I understand it may not work out between us, but that's risk everyone takes. He is not the baby's father, but he might as well be. He has been there for my son and I for a long time. He will be able to fully provide for my son, my college, health insurance and everything else I need.

But I think my parents will hate the idea so much that they may not give my son back to me. They will think I am being selfish and taking him away from them. The only thing that makes me think they won't take him away is that they would not actually have to take care of him. They're very busy taking care of their rental properties. Also, my dad went through this situation with my real mom when I was two years old.

I think my boyfriend and I are more mature than most people our age. Really, I am just trying to do what's best for what I feel is my new family. It's a little soon to move but this a chance that will probably never come up again. It will benefit all of our futures.

My boyfriend and I are planning to just talk to a lawyer to see where we stand, but how do I talk to my family? Is there anything I could say to make them less angry? How can I show them this will benefit my son? Do you think this is a bad thing to do?

Mother May I?

Dear Mother,

Simply put, probably. But let me explain.

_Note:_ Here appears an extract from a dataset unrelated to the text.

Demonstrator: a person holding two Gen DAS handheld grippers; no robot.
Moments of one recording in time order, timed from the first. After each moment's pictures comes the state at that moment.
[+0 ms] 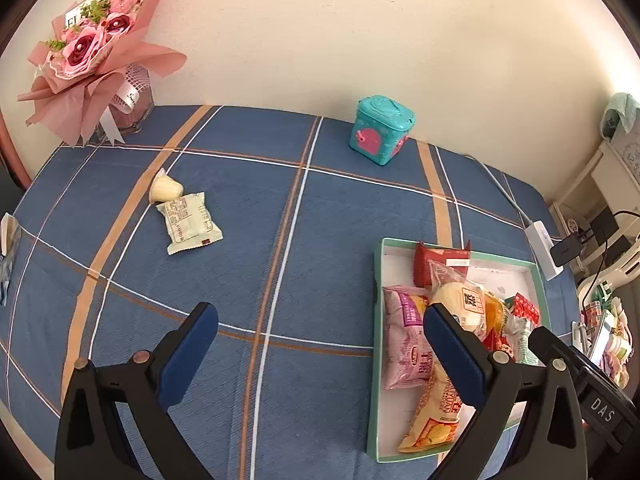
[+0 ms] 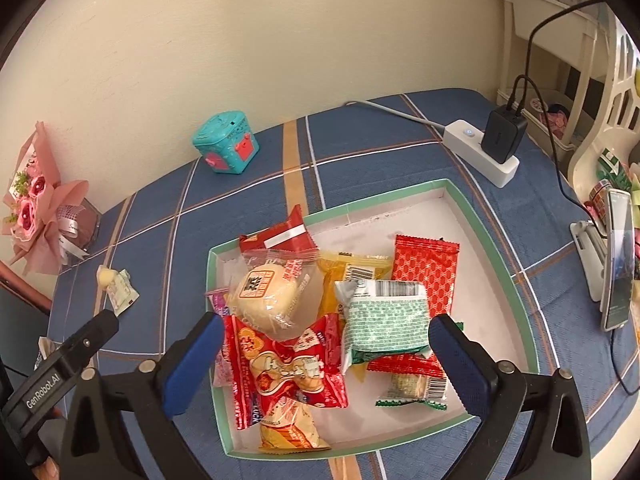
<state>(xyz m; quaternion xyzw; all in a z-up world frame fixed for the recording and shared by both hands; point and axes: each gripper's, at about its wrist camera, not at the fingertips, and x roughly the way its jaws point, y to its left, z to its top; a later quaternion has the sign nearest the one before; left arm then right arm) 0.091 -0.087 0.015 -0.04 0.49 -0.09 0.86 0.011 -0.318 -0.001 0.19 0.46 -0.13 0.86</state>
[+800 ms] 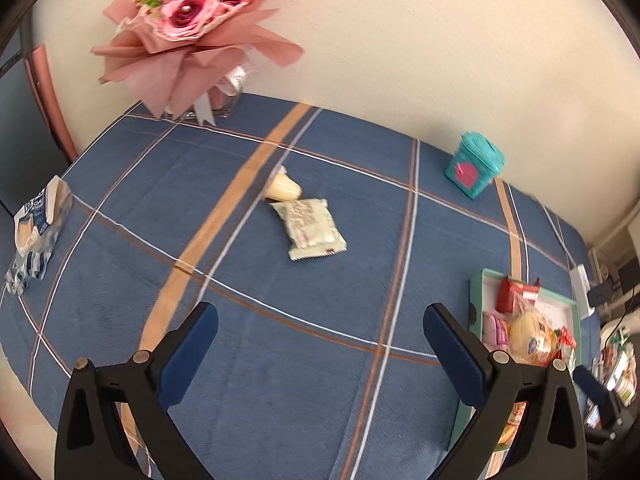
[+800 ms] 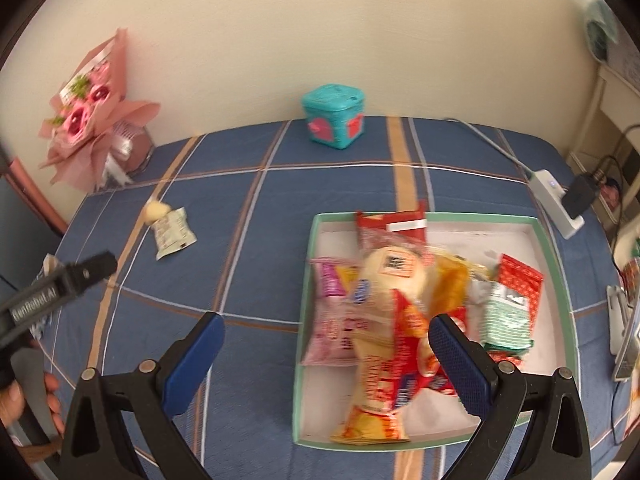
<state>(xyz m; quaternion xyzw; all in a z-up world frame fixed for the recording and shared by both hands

You have a chance to move away with your long-term boyfriend. In your e-mail, you described your relationship as strong. It sounds like he is supportive of you and your son, and intends to keep supporting you if you come with him. Let's start with that.

There is just one problem with this situation: he is not legally obligated to support you. It sounds like he's willing to pay for child care while you continue your education, but he doesn't have to do that. What happens if things go bad? Will you have a savings account all your own in case you need to leave him? Will your parents take you back at home? Essentially, you are a single mother with a support system in your parents house. He is neither the baby's father nor your husband, and he's asking you to move to a place where you have no ties. You will need money or an extra job or something just in case. And please, please don't think it could never happen to you. So many single mothers have faced similar situations and found themselves without help, and having a plan will make it more likely that your parents will let your son go.

Now that I've stated this, let's say you've already planned for that possibility and are ready to leave after June. I agree that you need to see legal counsel in case your parents use their status over your child as a bargaining chip. After you speak with an attorney, you and your boyfriend need to sit down with your parents. Your boyfriend needs to calmly explain that he is moving and why and to what. You then need to explain that you would like to go with him, and tell them how you've prepared for this. All of you will need to discuss these topics before you discuss your son's guardianship.

If this doesn't end well as you have imagined it, you may need to pay for an attorney to force your parents' hand. I do not recommend this, however, unless as a last resort. Family issues are best dealt with internally at first.

Your parents can't prevent you from leaving the state with your boyfriend, but they can prevent your child from leaving, and I bet you really don't want to leave him behind. If you approach this as maturely as you say you are, I think you will find the outcome will be favorable.